**WHAT THE TASK REQUIRES**
Repeat every record below, word for word.

Top of TASK INPUTS

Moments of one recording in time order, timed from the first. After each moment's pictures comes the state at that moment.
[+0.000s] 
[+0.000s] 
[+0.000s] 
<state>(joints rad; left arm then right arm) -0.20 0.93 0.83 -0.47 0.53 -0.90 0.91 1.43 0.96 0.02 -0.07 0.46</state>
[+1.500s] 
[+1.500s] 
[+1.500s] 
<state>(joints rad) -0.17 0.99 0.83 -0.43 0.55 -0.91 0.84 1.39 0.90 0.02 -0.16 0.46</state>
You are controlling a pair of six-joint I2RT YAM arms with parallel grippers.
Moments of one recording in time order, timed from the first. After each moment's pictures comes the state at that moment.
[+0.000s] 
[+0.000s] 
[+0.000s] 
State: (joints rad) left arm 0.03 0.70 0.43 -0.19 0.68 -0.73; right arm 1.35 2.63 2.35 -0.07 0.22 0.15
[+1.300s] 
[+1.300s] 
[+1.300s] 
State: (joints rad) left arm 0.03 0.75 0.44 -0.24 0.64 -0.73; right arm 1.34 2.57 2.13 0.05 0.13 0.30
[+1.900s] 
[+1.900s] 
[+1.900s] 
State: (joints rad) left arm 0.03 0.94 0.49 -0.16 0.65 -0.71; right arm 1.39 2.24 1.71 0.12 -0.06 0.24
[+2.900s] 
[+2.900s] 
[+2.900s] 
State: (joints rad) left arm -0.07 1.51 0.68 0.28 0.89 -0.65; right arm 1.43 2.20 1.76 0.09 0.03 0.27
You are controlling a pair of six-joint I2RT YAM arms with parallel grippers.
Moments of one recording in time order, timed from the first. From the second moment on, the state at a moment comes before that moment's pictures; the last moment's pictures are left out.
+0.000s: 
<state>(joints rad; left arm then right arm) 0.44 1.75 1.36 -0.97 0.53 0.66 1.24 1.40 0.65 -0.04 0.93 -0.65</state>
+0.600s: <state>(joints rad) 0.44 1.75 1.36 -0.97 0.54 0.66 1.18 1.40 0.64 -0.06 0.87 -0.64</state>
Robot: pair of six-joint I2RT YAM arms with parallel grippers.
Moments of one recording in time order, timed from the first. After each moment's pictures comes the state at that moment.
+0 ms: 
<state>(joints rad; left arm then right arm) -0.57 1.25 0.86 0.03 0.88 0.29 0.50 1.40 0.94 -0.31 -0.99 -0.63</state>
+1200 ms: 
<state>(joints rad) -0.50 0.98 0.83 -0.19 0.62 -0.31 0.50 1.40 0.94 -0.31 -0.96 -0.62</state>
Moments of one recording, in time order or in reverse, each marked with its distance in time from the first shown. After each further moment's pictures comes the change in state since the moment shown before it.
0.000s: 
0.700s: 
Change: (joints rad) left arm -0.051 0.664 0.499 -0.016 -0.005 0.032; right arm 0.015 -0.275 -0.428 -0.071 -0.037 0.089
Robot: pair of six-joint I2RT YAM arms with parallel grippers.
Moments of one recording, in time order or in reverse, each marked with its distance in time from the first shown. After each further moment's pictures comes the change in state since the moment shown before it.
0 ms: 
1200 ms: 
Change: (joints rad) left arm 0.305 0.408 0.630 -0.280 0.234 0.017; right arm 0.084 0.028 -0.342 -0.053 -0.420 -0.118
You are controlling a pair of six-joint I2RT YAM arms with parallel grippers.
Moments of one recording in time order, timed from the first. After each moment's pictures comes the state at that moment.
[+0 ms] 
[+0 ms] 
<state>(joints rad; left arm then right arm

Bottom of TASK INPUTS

**OUTPUT BELOW**
Moments of one recording in time order, timed from the first. After each moment's pictures comes the state at that moment.
[+0.000s] 
[+0.000s] 
[+0.000s] 
<state>(joints rad; left arm then right arm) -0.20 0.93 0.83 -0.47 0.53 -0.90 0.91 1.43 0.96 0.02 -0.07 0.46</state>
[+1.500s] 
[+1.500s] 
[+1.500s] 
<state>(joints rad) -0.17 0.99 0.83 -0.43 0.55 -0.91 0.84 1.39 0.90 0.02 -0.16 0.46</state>
You are controlling a pair of six-joint I2RT YAM arms with parallel grippers.
Moments of one recording in time order, timed from the first. After each moment's pictures comes the state at that moment.
[+0.000s] 
[+0.000s] 
[+0.000s] 
State: (joints rad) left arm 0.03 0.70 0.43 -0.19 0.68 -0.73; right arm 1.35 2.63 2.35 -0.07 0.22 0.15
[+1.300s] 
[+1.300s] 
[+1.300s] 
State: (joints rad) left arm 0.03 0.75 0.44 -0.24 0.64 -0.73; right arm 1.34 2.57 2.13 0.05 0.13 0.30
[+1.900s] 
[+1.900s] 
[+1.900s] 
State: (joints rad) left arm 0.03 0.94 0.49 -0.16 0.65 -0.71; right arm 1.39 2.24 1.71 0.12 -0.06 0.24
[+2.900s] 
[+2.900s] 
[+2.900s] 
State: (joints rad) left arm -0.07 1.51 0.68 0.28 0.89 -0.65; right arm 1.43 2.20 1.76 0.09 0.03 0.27
You are controlling a pair of six-joint I2RT YAM arms with parallel grippers.
Moments of one recording in time order, timed from the first. From the second moment on, the state at a moment comes before that moment's pictures; the last moment's pictures are left out.
+0.000s: 
<state>(joints rad; left arm then right arm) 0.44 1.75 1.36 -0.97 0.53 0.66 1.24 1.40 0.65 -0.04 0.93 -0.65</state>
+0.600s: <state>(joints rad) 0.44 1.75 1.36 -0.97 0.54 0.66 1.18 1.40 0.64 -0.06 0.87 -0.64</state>
Robot: pair of six-joint I2RT YAM arms with parallel grippers.
Moments of one recording in time order, timed from the first. After each moment's pictures comes the state at that moment.
+0 ms: 
<state>(joints rad; left arm then right arm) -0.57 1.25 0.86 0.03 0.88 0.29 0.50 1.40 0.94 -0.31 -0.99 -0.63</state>
+1200 ms: 
<state>(joints rad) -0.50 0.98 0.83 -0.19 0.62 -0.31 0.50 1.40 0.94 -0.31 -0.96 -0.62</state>
Moments of one recording, in time order or in reverse, each marked with its distance in time from the first shown. After each further moment's pictures comes the change in state since the moment shown before it.
0.000s: 
0.700s: 
Change: (joints rad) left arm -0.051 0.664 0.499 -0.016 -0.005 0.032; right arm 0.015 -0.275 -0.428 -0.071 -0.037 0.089
Robot: pair of six-joint I2RT YAM arms with parallel grippers.
Moments of one recording, in time order or in reverse, each marked with its distance in time from the first shown. After each further moment's pictures comes the change in state since the moment shown before it.
0 ms: 
1200 ms: 
Change: (joints rad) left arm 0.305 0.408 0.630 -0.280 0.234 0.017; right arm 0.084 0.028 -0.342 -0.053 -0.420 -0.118
You are controlling a pair of six-joint I2RT YAM arms with parallel grippers.
Moments of one recording in time order, timed from the first. After each moment's pictures comes the state at that moment.
[+0 ms] 
[+0 ms] 
<state>(joints rad; left arm then right arm

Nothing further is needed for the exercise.